2766 lars-erik.bjork@sun.com	2009-08-13
      This is a fix for bug #46083 - falcon_pagesize2K fails in
      IndexRootPage::addIndexEntry() during recovery
      
      This is the reason for the bug:
      
      We try to add a node in IndexRootPage::addIndexEntry:
      
      <snip>
      
      /* If the node fits on page, we're done */
      
      AddNodeResult result;
      
      for (;;)
        {
        result = page->addNode(dbb, key, recordNumber);
      <snip>
      
      The node does not fit on the page, and we are told to split the page
      at the middle.
      
      In IndexPage::splitIndexPageMiddle, we search for a node to split
      on.
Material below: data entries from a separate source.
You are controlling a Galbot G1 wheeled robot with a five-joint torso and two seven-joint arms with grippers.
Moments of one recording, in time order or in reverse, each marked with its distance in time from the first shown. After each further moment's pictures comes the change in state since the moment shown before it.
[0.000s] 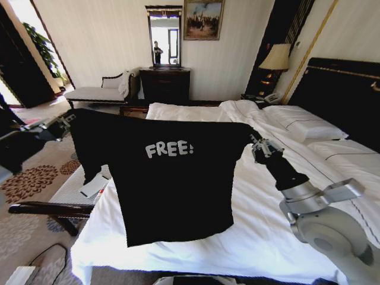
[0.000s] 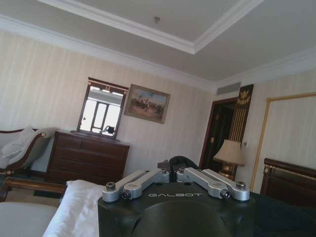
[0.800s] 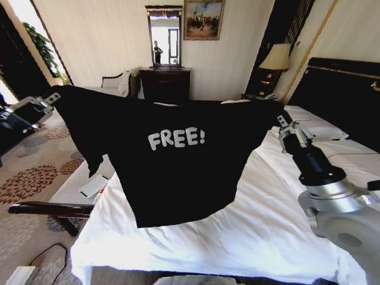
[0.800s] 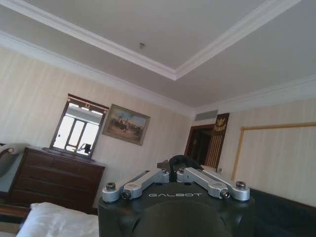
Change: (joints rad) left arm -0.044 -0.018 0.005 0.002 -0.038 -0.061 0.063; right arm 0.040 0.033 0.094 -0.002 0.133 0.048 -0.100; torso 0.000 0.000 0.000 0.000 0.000
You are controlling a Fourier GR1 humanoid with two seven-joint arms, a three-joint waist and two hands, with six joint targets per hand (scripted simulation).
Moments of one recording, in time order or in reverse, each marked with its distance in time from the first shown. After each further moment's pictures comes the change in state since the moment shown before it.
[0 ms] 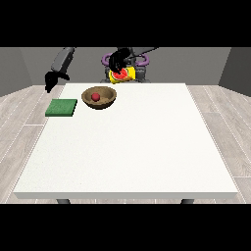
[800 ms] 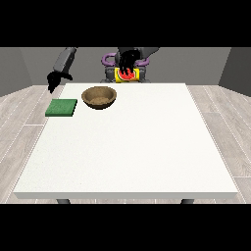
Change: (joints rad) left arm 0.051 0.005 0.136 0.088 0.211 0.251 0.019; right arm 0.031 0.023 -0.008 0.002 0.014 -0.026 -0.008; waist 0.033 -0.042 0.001
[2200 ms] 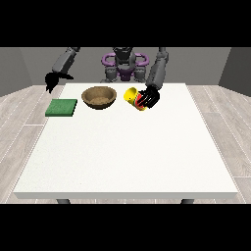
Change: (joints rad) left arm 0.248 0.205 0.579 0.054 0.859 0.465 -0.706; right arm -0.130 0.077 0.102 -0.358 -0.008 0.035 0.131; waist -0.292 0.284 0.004
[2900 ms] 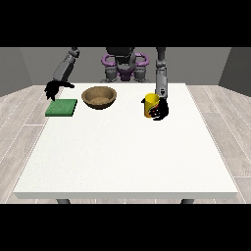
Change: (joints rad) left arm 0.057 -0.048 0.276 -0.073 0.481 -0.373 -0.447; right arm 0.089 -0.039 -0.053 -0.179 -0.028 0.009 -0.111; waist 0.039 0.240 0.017
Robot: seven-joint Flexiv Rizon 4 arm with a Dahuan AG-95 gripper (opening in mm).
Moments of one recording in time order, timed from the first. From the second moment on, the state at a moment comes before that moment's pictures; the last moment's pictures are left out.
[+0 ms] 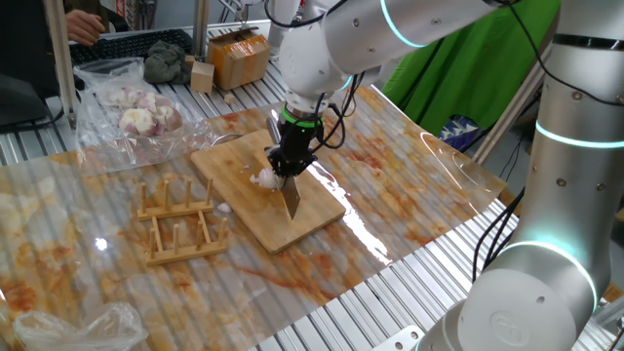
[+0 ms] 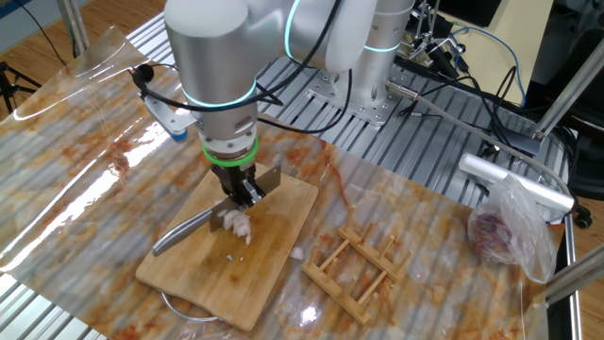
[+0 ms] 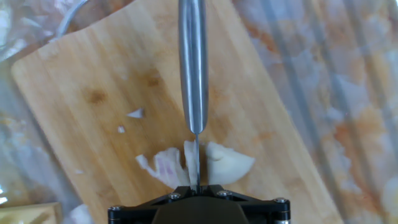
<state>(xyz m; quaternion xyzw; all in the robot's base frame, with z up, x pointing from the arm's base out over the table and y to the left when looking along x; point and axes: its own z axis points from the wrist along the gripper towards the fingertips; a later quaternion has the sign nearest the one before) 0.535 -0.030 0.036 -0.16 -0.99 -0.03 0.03</state>
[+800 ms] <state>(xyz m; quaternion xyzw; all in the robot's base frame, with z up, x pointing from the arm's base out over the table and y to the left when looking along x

We want to chose a node where the prefix compression is poor.
      
      <snip>
      for (; node.node < pageEnd; node.getNext(bucketEnd))
        {
        //int l =
        node.expandKey(key);
      
        if (node.offset || node.length)
            {
            if (node.nextNode > midpoint)
                break;
      
            chain = node.node;
            }
      
        }
      <snip>
      
      
      Then we check to make sure that this is not the last node on the page,
      and if it is, we split on the previous node (prevNode)
      
      <snip>
      // The split node should never be the last node on the page
        if ((UCHAR*) node.nextNode > (UCHAR*) this + length)
          node = prevNode;
      <snip>
      
      What I have seen in the debugger is that (UCHAR*) node.nextNode == (UCHAR*)
      this + length (note *equal*). To my understanding, this *is* the last
      node on the page, and the condition should have been '>=' instead of
      just '>'. This means that we in this case split on the last node
      instead of the second to last node. On the next iteration we will
      navigate to this page once again, and try to insert into it. This page
      is still full (same length as the last time, we split on the
      END_BUCKET node I assume), and we will split it again. This repeats.
      
      In this fix I change the condition from '>' to '>=' and also actually
      update prevNode in the loop showed earlier, so that it does not refer
      to the first node on the page.
      
      modified file 'storage/falcon/IndexPage.cpp' 
      * Changed the condition, and updated prevNode.  
      * Removed unused and confusing 'chain' from ::splitIndexPageMiddle and
      ::splitIndexPageEnd
      modified:
        storage/falcon/IndexPage.cpp

A patch for this bug has been committed. After review, it may
be pushed to the relevant source trees for release in the next
version. You can access the patch from:

  http://lists.mysql.com/commits/81477

2765 lars-erik.bjork@sun.com	2009-08-25
      This is a followup patch for bug #46083 - falcon_pagesize2K fails in
      IndexRootPage::addIndexEntry() during recovery
      
      Since the eternal loop should no longer occur after the previous
      patch, I have decreased the loop count from 1000 to 10. This should
      hopefully be enough to handle concurrency when splitting pages.
      Ideally, we should either implement a solution that does not require
      looping, or make the current code robust enough to have a for (;;) loop
      
      If the assert no longer happens, we should also close bug#44542 -
      Falcon needs a redesign of IndexRootPage::addIndexEntry
      
      modified file 'storage/falcon/IndexRootPage.cpp' 
      * Changed loop count  
      * Removed a comment
      modified:
        storage/falcon/IndexRootPage.cpp

A bug in a feature tree, no need for a documentation entry, closing.